### HOW TO COMPLETE THIS TASK
Copy each line below in which the word "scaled" occurs.

### DATA TO USE
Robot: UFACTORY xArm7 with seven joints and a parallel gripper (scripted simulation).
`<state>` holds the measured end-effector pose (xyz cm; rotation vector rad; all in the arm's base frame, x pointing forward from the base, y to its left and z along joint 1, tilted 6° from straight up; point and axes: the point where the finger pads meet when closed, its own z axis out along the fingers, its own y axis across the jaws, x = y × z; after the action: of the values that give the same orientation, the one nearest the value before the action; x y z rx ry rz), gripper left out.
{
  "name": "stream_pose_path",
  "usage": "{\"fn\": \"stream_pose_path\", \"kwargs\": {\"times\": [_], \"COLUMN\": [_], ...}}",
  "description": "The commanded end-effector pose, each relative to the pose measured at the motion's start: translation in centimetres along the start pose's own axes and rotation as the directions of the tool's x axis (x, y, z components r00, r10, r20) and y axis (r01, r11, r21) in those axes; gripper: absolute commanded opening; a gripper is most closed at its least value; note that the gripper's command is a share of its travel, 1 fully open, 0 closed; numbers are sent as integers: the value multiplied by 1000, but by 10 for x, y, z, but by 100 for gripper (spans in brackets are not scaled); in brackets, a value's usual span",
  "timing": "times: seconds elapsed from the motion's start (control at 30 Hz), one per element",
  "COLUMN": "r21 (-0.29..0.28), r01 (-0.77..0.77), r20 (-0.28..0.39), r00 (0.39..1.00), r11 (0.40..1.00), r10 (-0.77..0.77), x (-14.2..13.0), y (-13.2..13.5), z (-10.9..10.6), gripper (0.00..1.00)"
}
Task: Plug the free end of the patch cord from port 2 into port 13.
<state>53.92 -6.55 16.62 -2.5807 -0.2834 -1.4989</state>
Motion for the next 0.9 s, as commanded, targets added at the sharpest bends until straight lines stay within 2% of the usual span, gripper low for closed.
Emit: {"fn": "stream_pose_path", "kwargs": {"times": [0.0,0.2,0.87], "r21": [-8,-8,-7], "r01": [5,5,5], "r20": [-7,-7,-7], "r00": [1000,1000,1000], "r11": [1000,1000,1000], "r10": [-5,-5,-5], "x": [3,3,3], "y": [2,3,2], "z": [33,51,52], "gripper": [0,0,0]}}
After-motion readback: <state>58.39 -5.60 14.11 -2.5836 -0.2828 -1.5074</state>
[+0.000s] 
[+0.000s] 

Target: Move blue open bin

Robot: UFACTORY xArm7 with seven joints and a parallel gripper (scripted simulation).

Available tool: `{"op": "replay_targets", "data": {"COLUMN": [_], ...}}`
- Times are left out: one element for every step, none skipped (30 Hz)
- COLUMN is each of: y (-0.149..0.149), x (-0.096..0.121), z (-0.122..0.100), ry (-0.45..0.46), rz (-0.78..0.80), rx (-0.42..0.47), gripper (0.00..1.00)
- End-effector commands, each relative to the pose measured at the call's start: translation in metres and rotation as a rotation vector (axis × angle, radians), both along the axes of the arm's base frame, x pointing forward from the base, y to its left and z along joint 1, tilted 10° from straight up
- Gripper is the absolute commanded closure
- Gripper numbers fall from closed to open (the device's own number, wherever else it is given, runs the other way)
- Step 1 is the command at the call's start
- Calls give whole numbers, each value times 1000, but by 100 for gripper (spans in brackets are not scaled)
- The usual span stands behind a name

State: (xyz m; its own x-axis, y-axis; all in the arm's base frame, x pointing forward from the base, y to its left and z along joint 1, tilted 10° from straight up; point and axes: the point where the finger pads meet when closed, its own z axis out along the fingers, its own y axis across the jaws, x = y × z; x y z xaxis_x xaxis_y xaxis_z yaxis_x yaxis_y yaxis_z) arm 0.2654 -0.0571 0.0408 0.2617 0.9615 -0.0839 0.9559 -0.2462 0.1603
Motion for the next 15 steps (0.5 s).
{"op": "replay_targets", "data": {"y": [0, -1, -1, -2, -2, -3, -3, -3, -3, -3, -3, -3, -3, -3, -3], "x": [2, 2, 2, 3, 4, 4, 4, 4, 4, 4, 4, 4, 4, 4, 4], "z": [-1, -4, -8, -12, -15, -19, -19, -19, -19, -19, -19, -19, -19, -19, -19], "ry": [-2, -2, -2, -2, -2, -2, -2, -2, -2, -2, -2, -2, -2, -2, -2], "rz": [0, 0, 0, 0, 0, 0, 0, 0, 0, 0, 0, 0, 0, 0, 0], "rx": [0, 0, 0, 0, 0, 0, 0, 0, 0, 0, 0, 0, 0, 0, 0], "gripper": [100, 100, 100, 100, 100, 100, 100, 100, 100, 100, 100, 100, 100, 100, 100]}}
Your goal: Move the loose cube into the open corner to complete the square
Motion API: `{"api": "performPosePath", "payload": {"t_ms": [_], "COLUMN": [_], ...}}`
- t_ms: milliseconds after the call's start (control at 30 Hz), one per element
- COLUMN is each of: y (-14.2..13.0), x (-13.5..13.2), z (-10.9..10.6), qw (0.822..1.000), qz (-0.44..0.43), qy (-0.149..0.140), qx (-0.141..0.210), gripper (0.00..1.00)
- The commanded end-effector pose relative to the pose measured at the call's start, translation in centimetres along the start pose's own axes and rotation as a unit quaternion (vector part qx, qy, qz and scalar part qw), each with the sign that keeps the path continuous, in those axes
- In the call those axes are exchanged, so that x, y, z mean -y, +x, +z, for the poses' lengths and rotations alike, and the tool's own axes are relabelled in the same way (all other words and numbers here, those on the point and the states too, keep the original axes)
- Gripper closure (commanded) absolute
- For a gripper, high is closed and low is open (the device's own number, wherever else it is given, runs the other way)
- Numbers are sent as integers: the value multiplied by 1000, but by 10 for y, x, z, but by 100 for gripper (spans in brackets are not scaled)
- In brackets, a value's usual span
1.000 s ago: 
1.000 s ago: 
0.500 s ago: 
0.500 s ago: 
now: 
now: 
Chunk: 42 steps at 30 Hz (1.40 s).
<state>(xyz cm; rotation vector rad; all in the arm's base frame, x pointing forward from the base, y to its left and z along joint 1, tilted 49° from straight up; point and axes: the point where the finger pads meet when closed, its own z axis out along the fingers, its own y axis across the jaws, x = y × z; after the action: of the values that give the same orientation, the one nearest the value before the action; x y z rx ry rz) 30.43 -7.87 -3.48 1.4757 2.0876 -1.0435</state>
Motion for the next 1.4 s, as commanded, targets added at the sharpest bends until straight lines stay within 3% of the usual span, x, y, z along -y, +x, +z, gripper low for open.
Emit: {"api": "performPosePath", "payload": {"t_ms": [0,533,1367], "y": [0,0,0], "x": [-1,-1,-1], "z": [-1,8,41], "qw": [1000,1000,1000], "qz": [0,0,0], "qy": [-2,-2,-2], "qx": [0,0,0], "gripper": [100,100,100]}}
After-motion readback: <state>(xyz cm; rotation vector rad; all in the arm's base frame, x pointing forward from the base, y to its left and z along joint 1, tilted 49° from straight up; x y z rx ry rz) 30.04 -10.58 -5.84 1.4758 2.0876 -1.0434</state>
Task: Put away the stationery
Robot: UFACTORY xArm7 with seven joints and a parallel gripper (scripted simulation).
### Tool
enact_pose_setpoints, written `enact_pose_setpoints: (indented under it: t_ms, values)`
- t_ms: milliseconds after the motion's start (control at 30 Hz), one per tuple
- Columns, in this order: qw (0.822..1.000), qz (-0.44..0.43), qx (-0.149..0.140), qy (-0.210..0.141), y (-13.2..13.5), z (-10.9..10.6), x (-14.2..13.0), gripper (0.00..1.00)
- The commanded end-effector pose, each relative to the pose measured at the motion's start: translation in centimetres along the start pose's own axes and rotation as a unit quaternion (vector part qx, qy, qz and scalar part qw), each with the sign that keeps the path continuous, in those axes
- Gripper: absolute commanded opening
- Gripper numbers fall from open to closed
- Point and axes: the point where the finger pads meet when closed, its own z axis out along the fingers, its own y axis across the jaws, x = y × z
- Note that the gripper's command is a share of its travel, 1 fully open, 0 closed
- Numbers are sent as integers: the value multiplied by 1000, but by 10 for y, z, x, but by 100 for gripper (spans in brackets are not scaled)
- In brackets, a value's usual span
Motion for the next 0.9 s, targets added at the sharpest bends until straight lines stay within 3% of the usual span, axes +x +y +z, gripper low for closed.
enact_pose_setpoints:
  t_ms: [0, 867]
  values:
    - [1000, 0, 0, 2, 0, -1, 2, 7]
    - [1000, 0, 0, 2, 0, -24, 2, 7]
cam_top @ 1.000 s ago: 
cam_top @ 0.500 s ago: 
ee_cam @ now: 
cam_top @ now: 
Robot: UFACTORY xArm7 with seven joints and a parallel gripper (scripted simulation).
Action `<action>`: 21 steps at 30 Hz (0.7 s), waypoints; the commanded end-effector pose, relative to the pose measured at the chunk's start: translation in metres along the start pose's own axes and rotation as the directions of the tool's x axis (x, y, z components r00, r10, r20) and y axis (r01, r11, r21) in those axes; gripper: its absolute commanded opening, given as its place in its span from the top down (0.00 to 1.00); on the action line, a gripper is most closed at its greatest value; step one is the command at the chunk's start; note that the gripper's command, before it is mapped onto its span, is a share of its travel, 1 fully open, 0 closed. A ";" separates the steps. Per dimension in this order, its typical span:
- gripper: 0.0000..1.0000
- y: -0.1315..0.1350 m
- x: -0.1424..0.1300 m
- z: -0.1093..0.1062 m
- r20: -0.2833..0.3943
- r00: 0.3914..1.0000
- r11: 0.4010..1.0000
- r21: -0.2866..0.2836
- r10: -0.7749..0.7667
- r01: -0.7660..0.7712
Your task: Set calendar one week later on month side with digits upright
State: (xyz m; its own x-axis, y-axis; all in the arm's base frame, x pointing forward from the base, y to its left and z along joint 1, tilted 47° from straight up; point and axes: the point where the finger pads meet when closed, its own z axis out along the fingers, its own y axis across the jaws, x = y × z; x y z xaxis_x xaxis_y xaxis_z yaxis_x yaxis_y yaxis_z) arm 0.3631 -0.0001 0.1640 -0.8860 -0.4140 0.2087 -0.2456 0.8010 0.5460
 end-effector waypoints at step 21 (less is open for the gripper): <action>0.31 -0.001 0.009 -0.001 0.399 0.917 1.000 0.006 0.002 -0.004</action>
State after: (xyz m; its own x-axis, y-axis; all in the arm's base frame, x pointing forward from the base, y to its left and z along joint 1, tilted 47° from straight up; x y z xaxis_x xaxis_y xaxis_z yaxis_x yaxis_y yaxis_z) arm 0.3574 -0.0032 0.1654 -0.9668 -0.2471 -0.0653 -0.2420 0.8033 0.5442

### TASK SOLUTION
  "description": "The commanded end-effector pose, each relative to the pose measured at the motion's start: translation in centimetres along the start pose's own axes and rotation as the directions of the tool's x axis (x, y, z components r00, r10, r20) and y axis (r01, r11, r21) in those axes; gripper: absolute commanded opening; a gripper is most closed at its least value; note that the gripper's command is a share of its travel, 1 fully open, 0 closed; numbers are sent as integers: the value multiplied by 1000, but by 10 for x, y, z, but by 100 for gripper (spans in brackets are not scaled); in brackets, a value's usual span",
- Calls give whole numbers, each value times 1000, but by 100 for gripper (spans in brackets are not scaled)
- Numbers are sent as integers: the value multiplied by 1000, but by 10 for y, x, z, but by 100 for gripper (spans in brackets are not scaled)
- Numbers are sent as integers: the value multiplied by 1000, but by 10 for y, z, x, but by 100 for gripper (spans in brackets are not scaled)

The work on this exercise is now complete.